Your instructions →
Before printing the listing, strip out its pictures and keep everything else exact.

· · · · · · ·

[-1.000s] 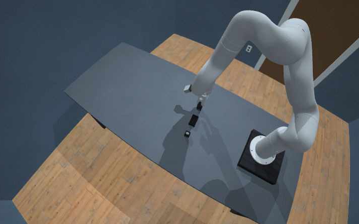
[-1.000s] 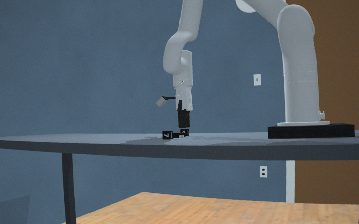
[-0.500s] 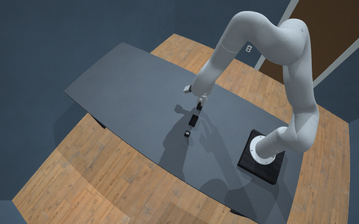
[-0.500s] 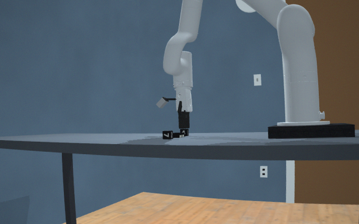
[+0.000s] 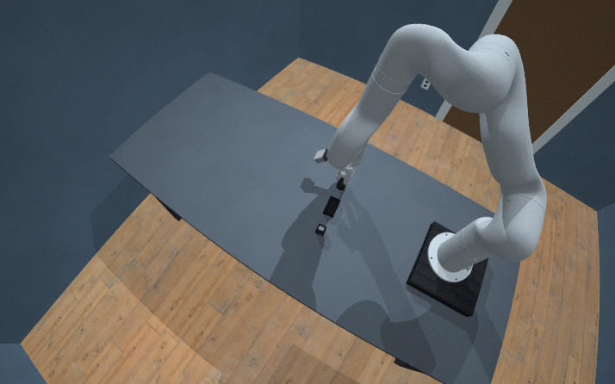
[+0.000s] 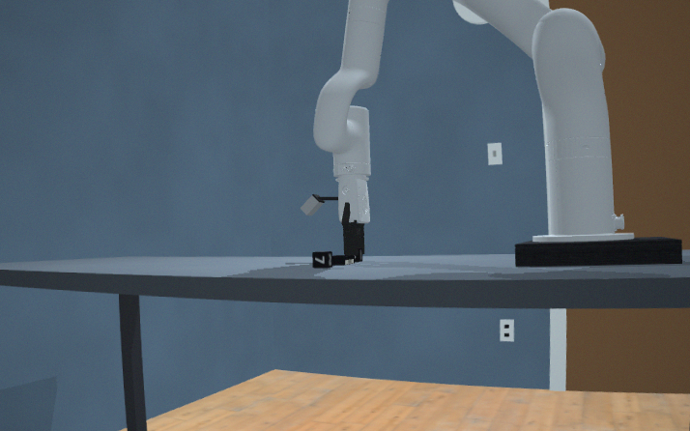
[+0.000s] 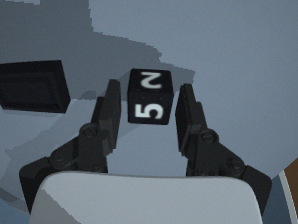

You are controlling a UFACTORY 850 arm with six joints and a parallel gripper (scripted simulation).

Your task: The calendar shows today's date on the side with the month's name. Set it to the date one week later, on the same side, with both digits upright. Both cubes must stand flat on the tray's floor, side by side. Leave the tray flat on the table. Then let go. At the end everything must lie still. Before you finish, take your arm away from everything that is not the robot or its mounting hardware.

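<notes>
My hand is 100 mm to the right of the black tray, 40 mm past it and 20 mm above it. The rest, counted from my hand: calendar cube: 200 mm to the left, 70 mm behind, 20 mm below.
</notes>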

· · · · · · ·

Output below →
[-1.000s] 
[-1.000s] 
[-0.500s] 
[-0.500s] 
[+0.000s] 
[+0.000s] 
[+0.000s] 

You are controlling a UFACTORY 850 arm with six joints and a parallel gripper (scripted simulation).

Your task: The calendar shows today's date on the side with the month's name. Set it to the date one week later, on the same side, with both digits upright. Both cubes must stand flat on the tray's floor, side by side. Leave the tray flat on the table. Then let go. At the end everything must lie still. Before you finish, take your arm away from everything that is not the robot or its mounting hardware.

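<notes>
My hand is 100 mm to the right of the black tray, 40 mm past it and 20 mm above it. The rest, counted from my hand: calendar cube: 200 mm to the left, 70 mm behind, 20 mm below.
</notes>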

This output is complete, so the exercise is closed.